• _WHAT YOU NEED TO DO_
Begin at the line below that has "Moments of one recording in". Stop after the line that has "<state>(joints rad", repeating each line exactly and leaving out the pictures.

• _DATA PROVIDED_
● ● ● ● ● ● ●

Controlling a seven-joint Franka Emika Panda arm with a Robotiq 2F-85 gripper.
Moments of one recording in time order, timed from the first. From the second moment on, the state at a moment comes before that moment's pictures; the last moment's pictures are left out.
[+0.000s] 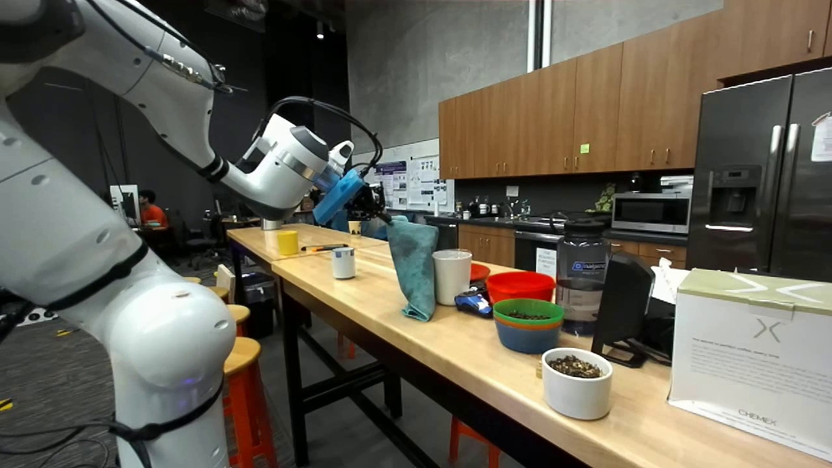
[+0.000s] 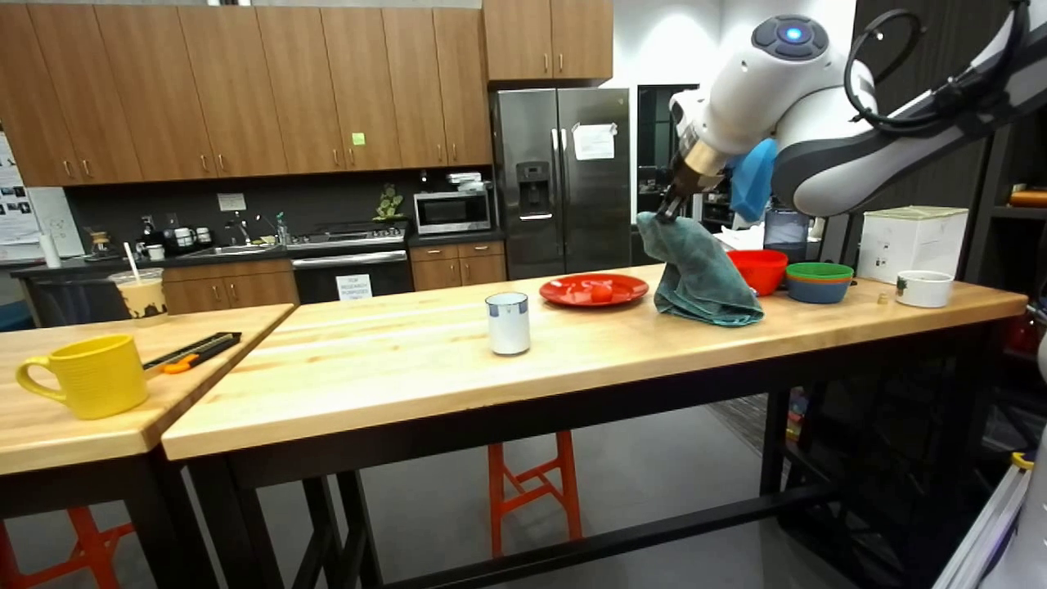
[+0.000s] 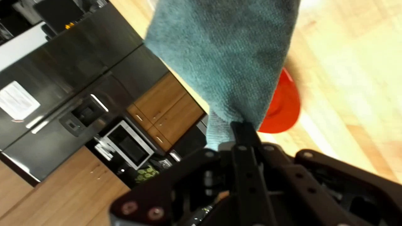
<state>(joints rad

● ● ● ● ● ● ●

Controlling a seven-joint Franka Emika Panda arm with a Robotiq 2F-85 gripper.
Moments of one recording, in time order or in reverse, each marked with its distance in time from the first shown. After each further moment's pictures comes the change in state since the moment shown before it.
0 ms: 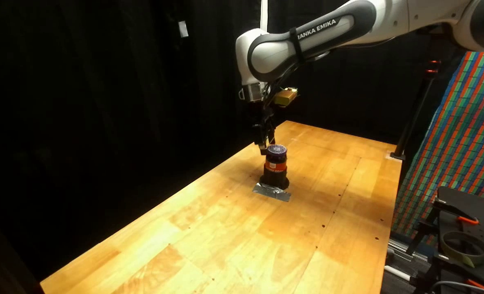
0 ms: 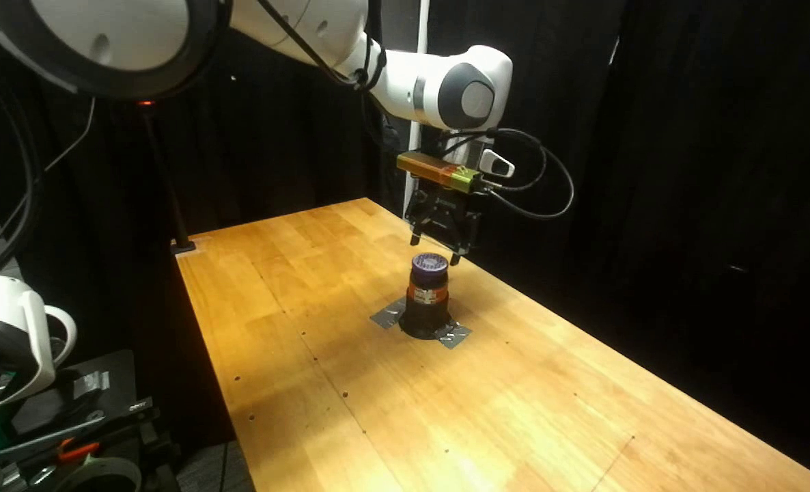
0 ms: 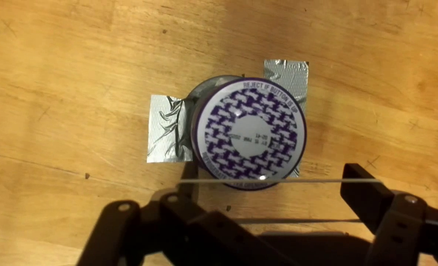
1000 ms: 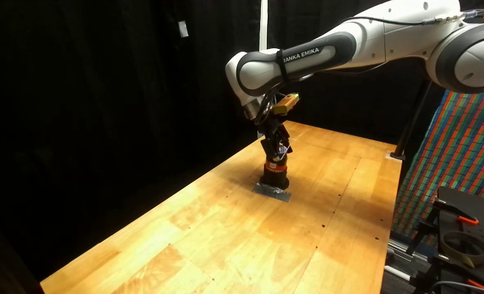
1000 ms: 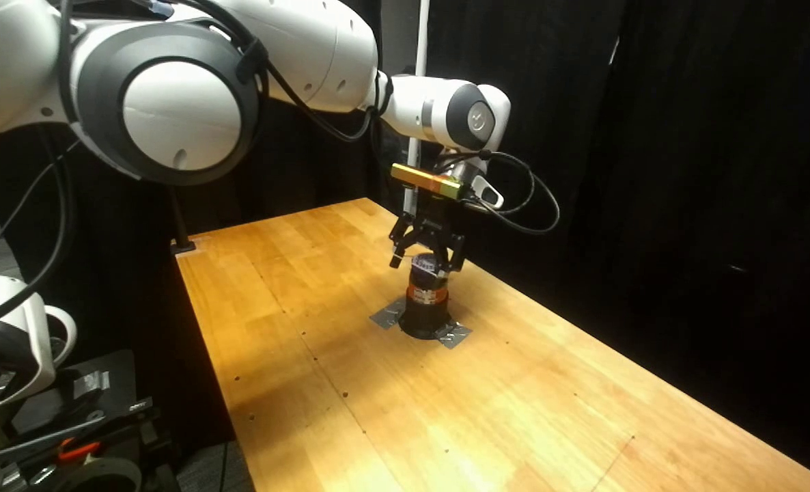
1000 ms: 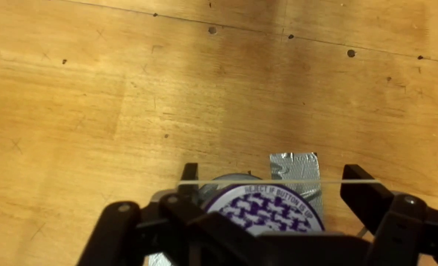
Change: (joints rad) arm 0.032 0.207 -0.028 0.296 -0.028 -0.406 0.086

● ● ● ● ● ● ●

• _RESPONSE AREA_
Moments of one recording in time order, timed from the first. From the second moment on, the state at a moment comes before that moment's pictures; the last moment's pictures are left out.
[+0.000s] 
[+0.000s] 
[+0.000s] 
<state>(joints rad

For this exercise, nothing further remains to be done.